[Task data]
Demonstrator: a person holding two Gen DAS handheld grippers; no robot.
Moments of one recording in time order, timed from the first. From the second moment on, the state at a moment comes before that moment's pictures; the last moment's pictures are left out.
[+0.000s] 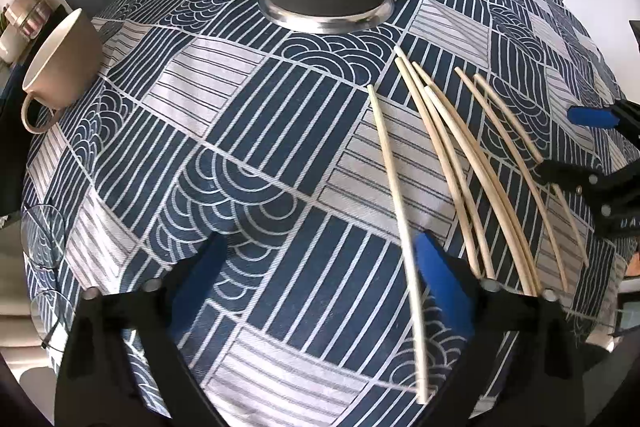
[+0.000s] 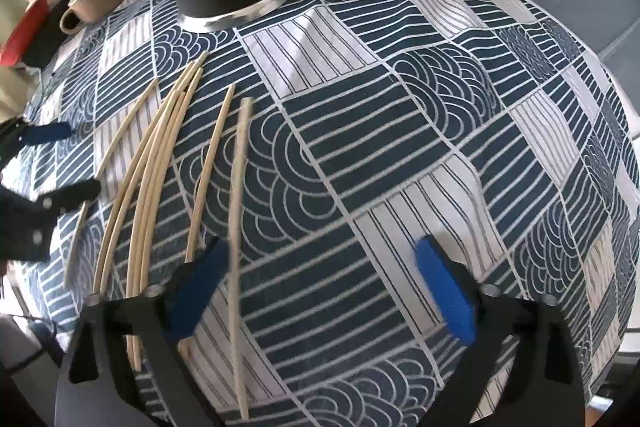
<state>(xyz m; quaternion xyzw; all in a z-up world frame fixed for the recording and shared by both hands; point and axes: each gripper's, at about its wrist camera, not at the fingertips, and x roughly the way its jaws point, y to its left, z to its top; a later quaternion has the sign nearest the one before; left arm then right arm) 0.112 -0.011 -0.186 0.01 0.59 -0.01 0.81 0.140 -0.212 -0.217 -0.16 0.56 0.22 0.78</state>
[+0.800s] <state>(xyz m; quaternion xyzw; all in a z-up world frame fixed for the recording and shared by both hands) 0.096 0.053 -0.173 -0.09 0.62 0.02 0.78 0.147 -0.285 -0.194 -0.01 0.58 0.21 0.78</state>
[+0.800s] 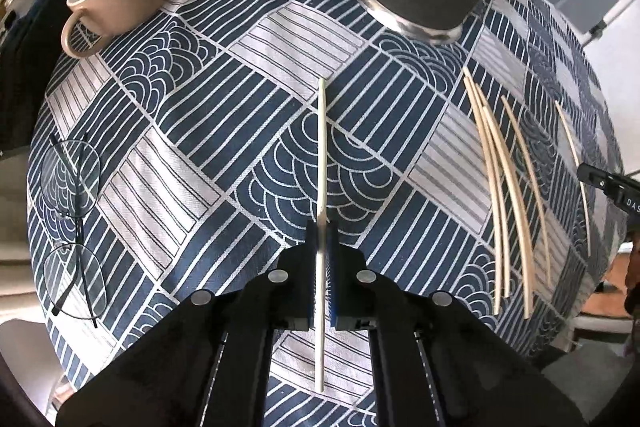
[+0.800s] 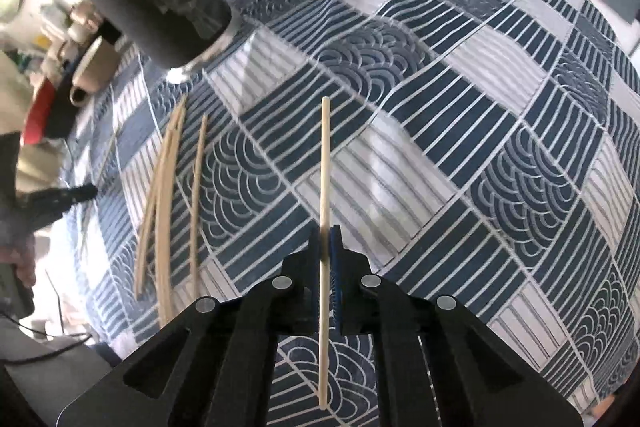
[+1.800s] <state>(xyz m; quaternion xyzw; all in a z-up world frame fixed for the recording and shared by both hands) 0.180 0.069 -0.019 -0.11 0.46 0.01 0.88 0.232 -0.220 -0.038 0.06 0.43 0.31 0.84</state>
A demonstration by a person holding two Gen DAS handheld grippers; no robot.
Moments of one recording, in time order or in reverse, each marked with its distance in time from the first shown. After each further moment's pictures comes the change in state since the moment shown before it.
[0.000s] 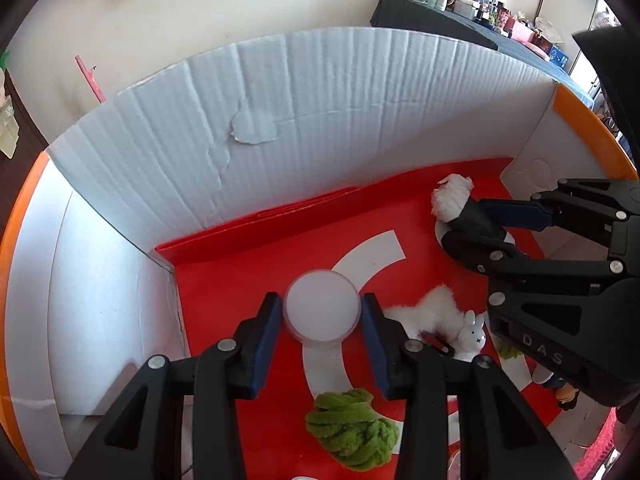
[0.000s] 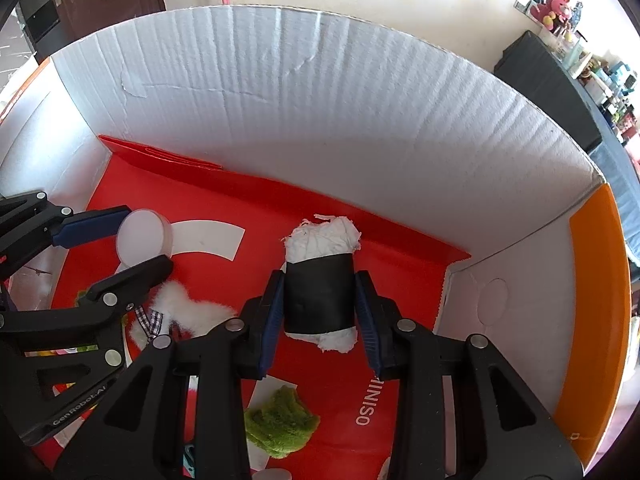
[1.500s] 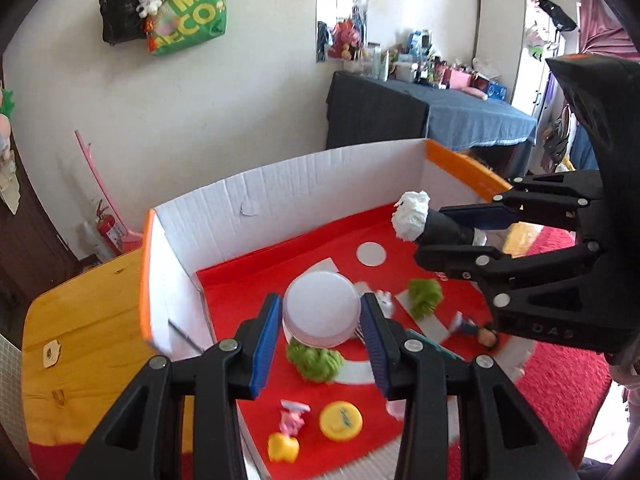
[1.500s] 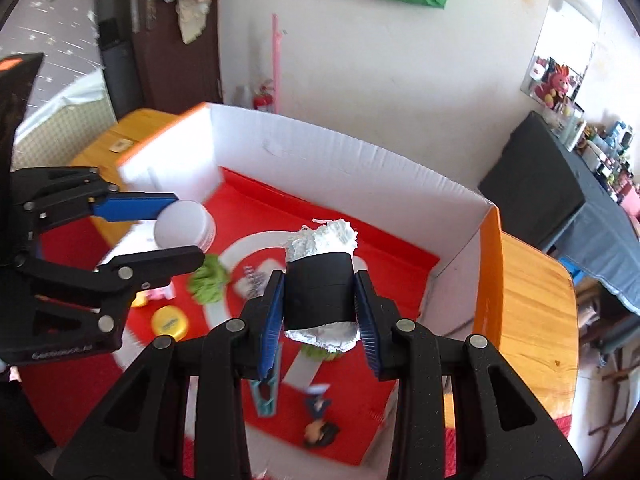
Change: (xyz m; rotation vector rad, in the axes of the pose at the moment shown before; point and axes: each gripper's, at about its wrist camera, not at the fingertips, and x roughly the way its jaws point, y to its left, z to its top) left arm -0.096 -0.009 -0.024 0.116 -0.300 -0.077; right arm -0.089 0.020 -0.041 -0.126 -0.284 0.055
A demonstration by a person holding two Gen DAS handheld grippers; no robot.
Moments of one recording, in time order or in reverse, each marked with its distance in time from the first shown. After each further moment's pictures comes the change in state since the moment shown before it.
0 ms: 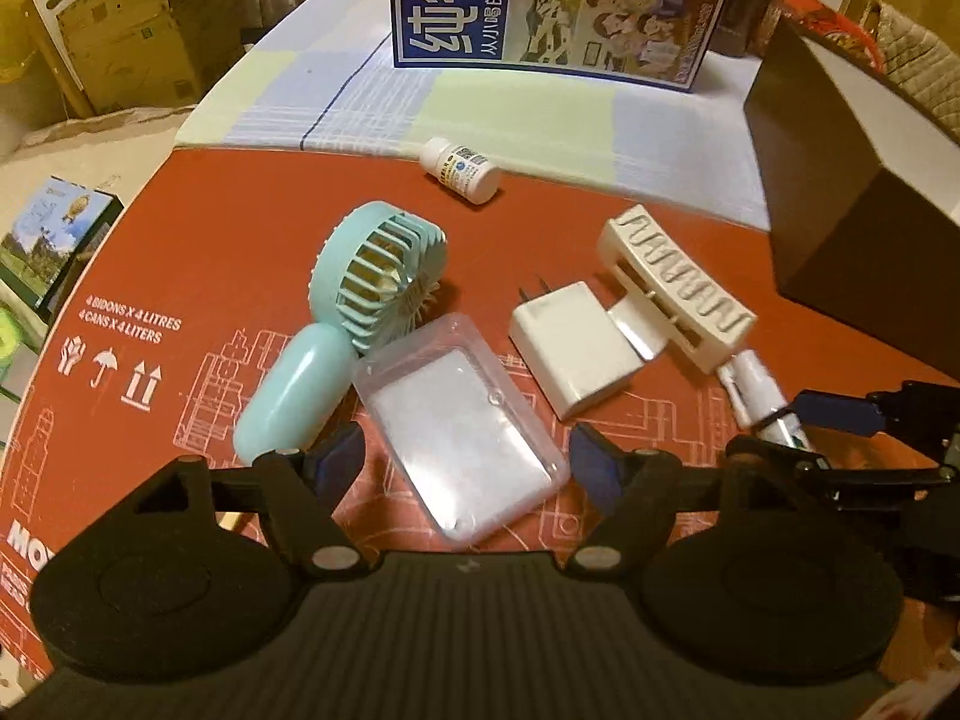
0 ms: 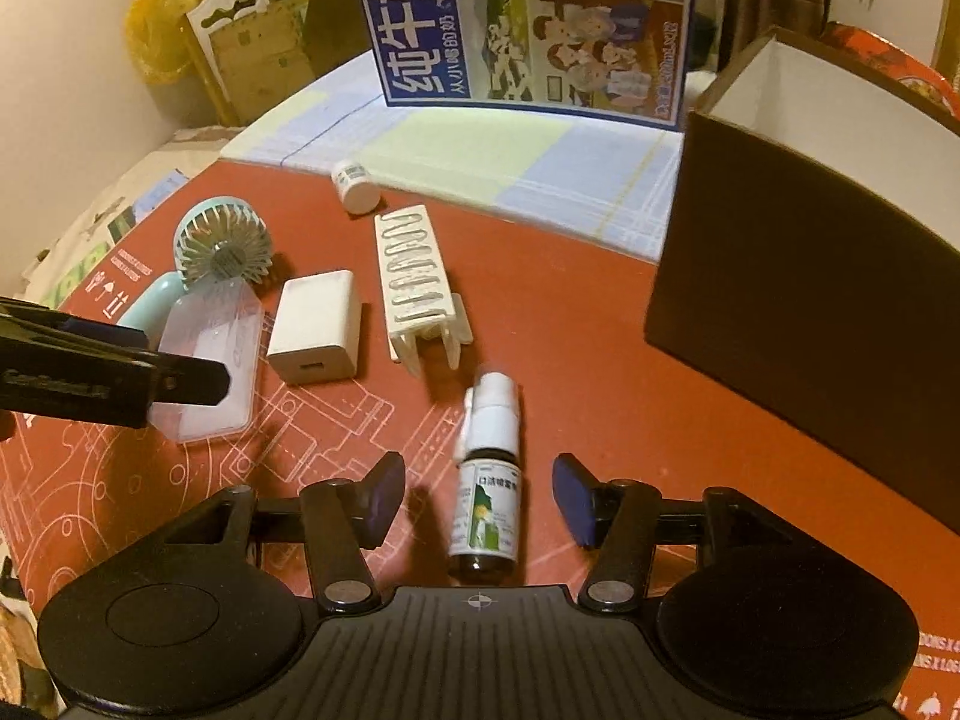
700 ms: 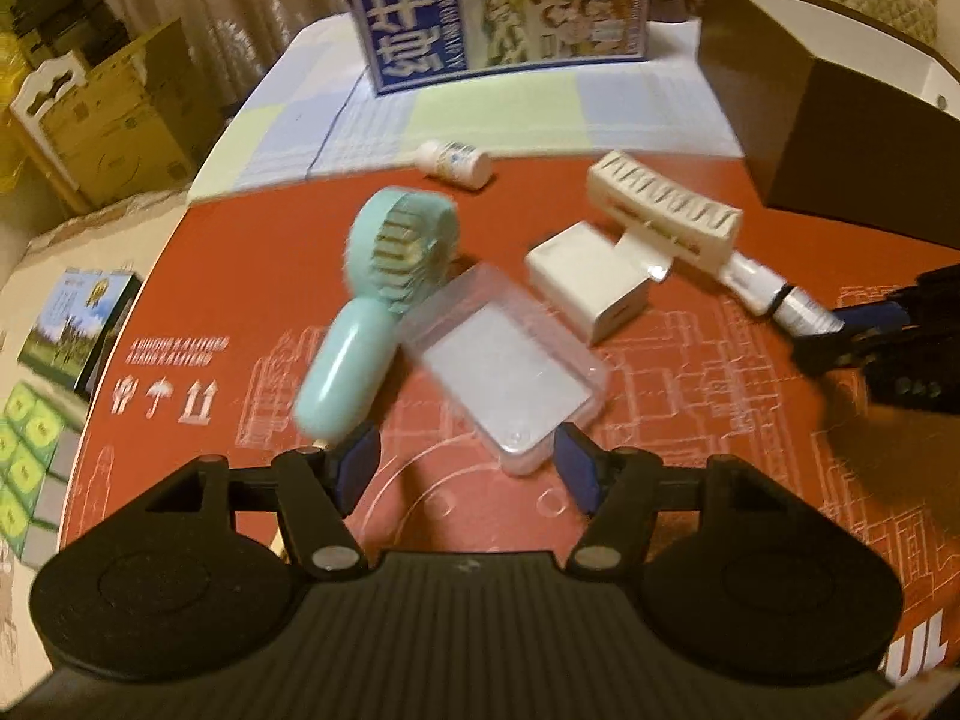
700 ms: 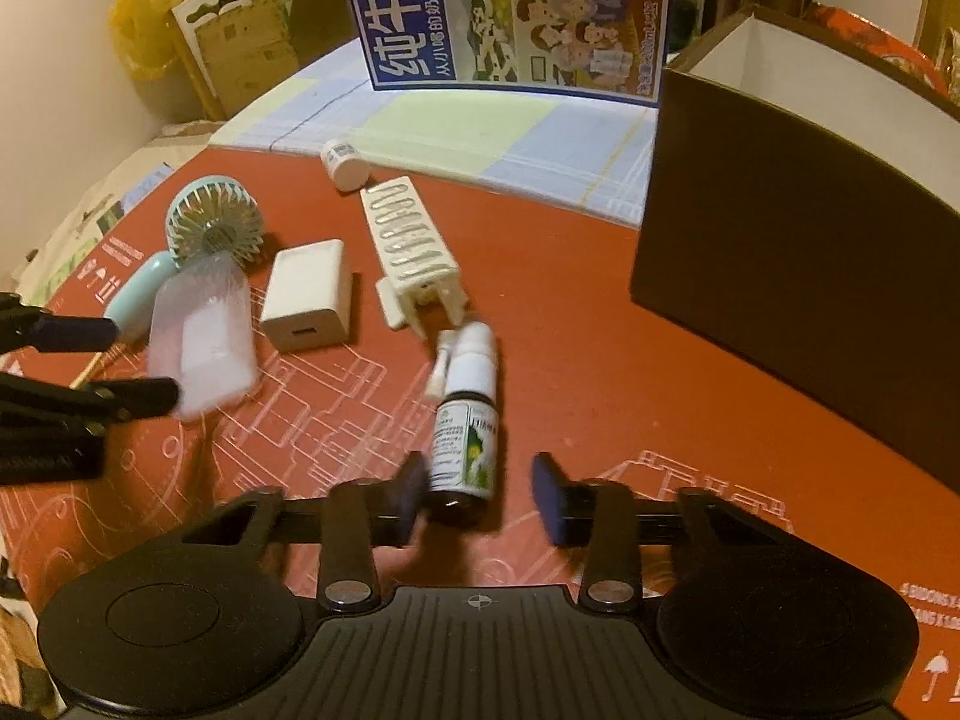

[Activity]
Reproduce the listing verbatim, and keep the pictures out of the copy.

[Result below]
Demonstrator: a person holding two Gen DAS handheld grippers; no robot.
Moments of one recording in time order, timed from the first. From the second moment on, the state at a moment comes before that moment's pictures; the last moment's pictures are left out.
[+0.000s] 
[+0.000s] 
<state>(xyz m; quaternion xyzw; all in a z-up world frame fixed for the recording and shared by both hands; point and axes: each gripper's, at about its wrist camera, not at the fingertips, and x roughly the way its jaws point, y to its left, z to its top; a later quaternion has the sign nearest the one before; left arm then right arm) 0.112 -0.011 -0.186 0.01 0.59 -0.01 0.81 0.140 -0.212 -0.217 -0.16 0.56 0.22 0.78</state>
[+0.800s] <state>(xyz m; quaternion xyzw; all in a z-up world frame fixed for the recording and shared by both hands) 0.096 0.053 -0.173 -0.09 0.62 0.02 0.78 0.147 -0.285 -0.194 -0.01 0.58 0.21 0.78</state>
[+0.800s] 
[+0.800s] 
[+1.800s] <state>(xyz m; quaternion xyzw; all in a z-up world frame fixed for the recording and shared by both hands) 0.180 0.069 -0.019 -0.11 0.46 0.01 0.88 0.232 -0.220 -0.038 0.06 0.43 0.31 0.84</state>
A demonstration by a person holding two Gen DAS handheld grippers; no robot.
Moments of one recording, in time order or in reverse, each marked with its distance in time from the first shown. After each further moment's pictures comes the change in state since the moment shown before it.
[0.000s] 
[0.000s] 
[1.500s] 
[1.500s] 
Change: (xyz m; rotation vector rad, in the axes of the pose at the moment shown before; point and axes: each gripper's, at about its wrist camera, not at the fingertips, and x roughly the way its jaws point, y to its left, z to its top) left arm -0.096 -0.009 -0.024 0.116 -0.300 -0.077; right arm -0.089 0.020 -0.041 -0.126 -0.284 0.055
A demonstration by a person holding two Gen DAS handheld grippers; no robot.
Moments of one recording, in time order or in reverse, each marked with its distance in time from the first shown. After each further moment's pictures comes the change in state since the moment shown before it.
0 ms: 
0 ms: 
700 ms: 
700 ms: 

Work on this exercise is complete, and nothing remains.